On August 25, the Beijing No. 2 Intermediate People’s Court sentenced Zhao Yan, a researcher at the Beijing office of New York Times, to three years of imprisonment on charges of “fraud.” In a trial that drew much international scrutiny, Zhao was found not guilty of “divulging state secrets.” Zhao Yan had been paying close attention to issues such as peasant land rights and fair compensation. He had also been providing legal aid to help people begin litigation against corrupt officials.

On August 31, the Beijing No. 2 Intermediate People’s Court delivered a judgment in an initial hearing for Cheng Xiang (Ching Cheung), the chief China correspondent for the Singapore newspaper The Straits Times.
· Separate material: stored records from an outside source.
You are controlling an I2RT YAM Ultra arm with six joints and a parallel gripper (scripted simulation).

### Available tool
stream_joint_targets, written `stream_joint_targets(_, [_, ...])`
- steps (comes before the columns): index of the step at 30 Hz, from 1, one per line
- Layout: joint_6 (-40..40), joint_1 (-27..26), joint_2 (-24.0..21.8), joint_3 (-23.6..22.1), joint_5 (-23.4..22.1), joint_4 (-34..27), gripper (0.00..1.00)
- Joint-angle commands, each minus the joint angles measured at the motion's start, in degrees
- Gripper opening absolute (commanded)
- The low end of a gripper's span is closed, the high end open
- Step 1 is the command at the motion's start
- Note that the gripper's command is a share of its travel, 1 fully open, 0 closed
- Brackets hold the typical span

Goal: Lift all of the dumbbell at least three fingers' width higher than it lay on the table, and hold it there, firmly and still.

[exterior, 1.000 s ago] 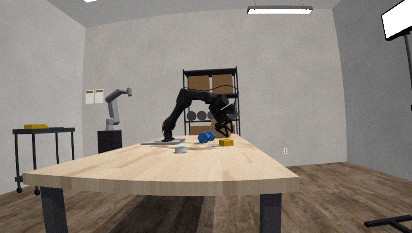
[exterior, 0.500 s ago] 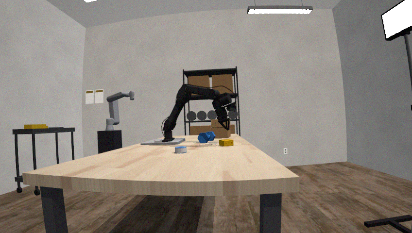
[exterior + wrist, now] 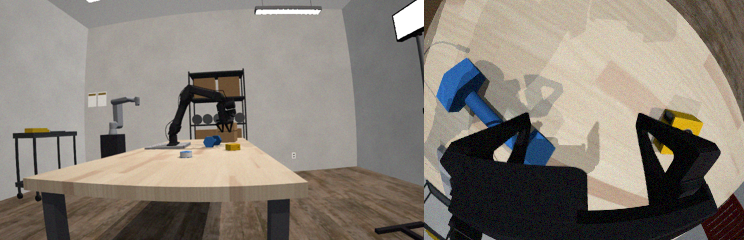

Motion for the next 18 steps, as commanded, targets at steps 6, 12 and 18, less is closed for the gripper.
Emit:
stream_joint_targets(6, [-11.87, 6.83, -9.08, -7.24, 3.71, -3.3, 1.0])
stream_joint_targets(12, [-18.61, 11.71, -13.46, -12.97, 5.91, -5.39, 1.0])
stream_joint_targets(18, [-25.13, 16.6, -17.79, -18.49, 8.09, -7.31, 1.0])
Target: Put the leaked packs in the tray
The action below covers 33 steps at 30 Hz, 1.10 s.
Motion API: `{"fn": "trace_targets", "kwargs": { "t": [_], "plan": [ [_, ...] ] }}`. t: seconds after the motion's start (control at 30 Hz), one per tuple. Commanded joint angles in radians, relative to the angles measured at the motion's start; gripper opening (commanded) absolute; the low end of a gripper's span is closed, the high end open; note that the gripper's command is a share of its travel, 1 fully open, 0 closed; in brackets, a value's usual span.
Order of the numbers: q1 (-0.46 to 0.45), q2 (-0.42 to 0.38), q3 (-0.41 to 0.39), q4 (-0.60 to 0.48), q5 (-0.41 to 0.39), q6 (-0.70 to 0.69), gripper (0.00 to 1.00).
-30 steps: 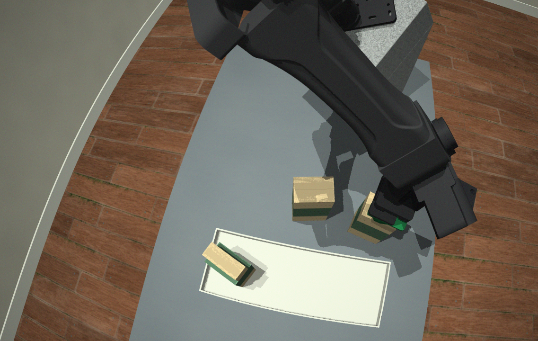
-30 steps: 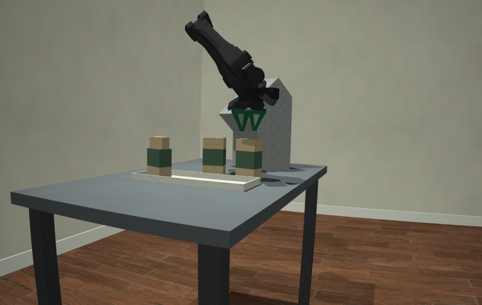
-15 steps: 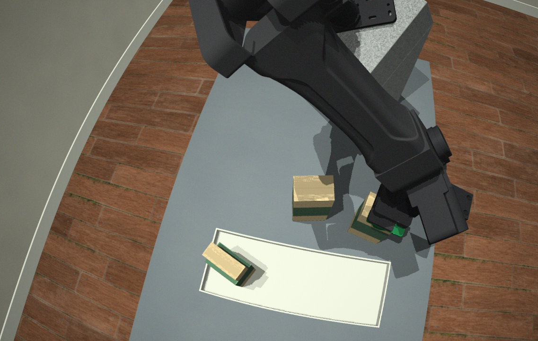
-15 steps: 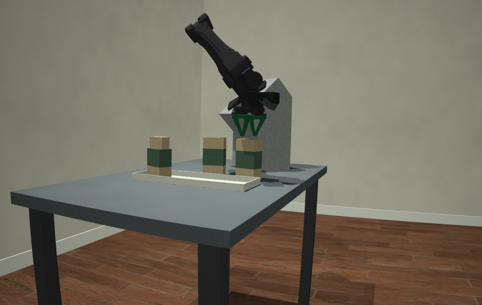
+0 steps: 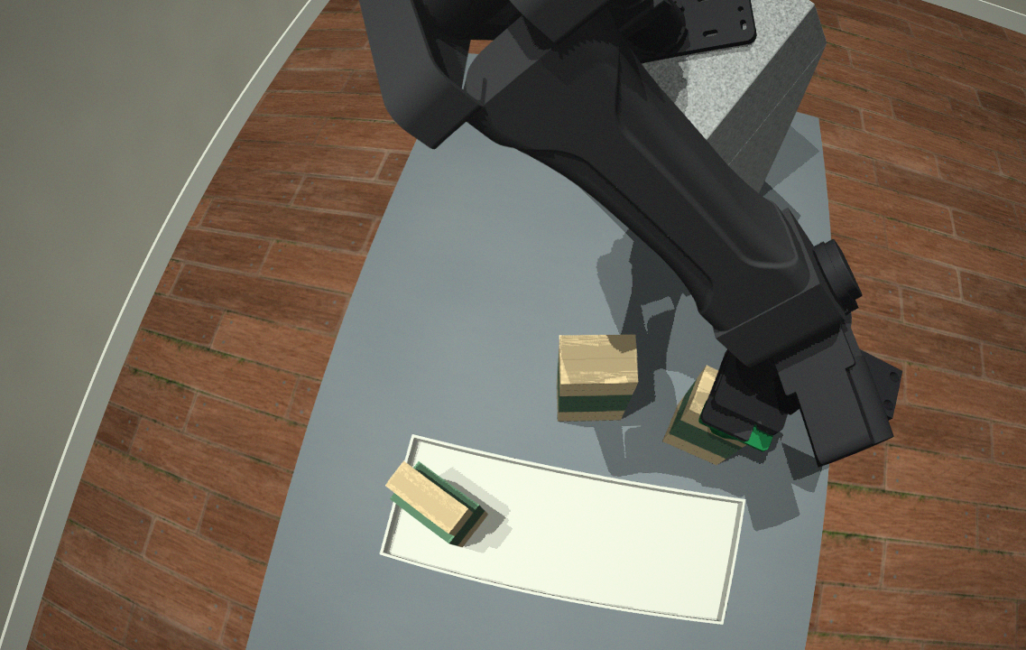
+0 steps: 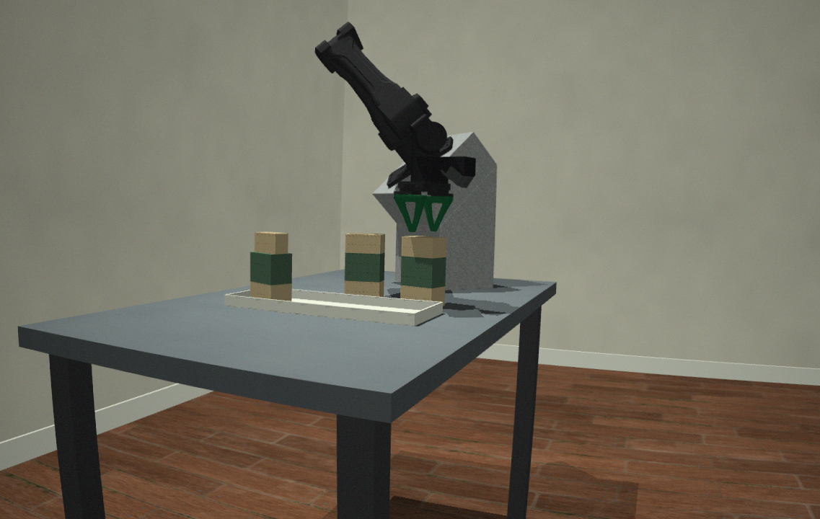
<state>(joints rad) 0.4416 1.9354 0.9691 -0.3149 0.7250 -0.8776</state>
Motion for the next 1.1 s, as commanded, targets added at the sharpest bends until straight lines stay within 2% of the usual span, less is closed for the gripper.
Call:
{"fn": "trace_targets", "kwargs": {
  "t": [0.0,0.53,0.7,1.07],
  "plan": [
    [0.021,-0.004,-0.004,0.002,-0.008,-0.005,0.79],
    [0.026,0.018,0.024,-0.005,-0.004,0.010,0.79],
    [0.027,-0.001,0.026,0.002,-0.003,0.010,0.79],
    [0.025,0.017,0.015,0.012,-0.005,0.001,0.79]
  ]
}}
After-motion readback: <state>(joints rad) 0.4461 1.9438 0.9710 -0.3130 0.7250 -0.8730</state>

Cheng was found guilty of “espionage” and sentenced to five years’ imprisonment plus one year of deprivation of political rights. The court also confiscated 300,000 yuan of Cheng’s personal property.

Since mid-August, police all over China have carried out a centrally coordinated clampdown on rights activities. Without due process or legal procedure, large numbers of writers, intellectuals, lawyers and rights activists have been subjected to house arrest and other forms of tightened control. In Beijing alone nearly 100 people have been affected. They include Liu Xiaobo, Jiang Qisheng, Wang Lixiong, Wei Se, Zhang Zuhua, Jiao Guobiao, Teng Biao, Li Heping, Jiang Tianyong, Li Baiguang, Fan Yafeng, Zhang Lihui, Li Fengping, Li Jingsong, Li Subin, Hou Wenzhuo, Li Hai, Hu Jia (twice detained for questioning in recent days), Liu Huo, Qi Zhiyong, Liu Jingsheng, Ma Wendu, Li Jinping and the family and contacts of lawyer Gao Zhisheng. Another, Zhao Xin, was forcefully returned to Yunnan Province.


CRD calls on the international human rights community not to shy away, in the face of charges that someone is injuring China’s national pride, from scrutinizing China’s human rights behavior. The international community does the Chinese people good service by holding their government accountable for its promises to improve human rights and protect freedom of expression. Only when these rights and freedoms are respected will it be possible to secure the rights of citizens or private property owners who are forced into eviction or re-location in order to make way for the Games, the rights of migrant laborers who are working on unfair terms to construct facilities for the Games, the freedom of journalists, Chinese or foreign, to report on conditions leading up to and during the Games, and freedom of movement of Chinese citizens inside China or overseas, who wish to go to Beijing to watch the Games.

We urge the Chinese authorities to stop immediately the various forms of harassment of human rights defenders. In particular, we call for:

–The release of Chen Guangcheng, who has been illegally put under house arrest, detained, and unfairly tried and convicted;

–The release of Gao Zhisheng;

–An end to illegal surveillance of activists’ families and residences; and

–Effective steps to guarantee freedom of press and expression.

A “harmonious society,” which the government claims to aspire to, and in the name of which it has carried out its crackdown, will be impossible without social justice, and social justice will be impossible without protections for freedom of expression and rule of law.

At the same time we call on fellow citizens to speak up peacefully about and seek legal remedy for government officials’ unconstitutional and criminal activities. A country governed outside the rule of law puts at risk everyone’s fundamental rights and interests. Only when Chinese citizens actively participate in protecting and pushing for their human rights will it be possible to build a “harmonious” society based on justice and respect for human dignity.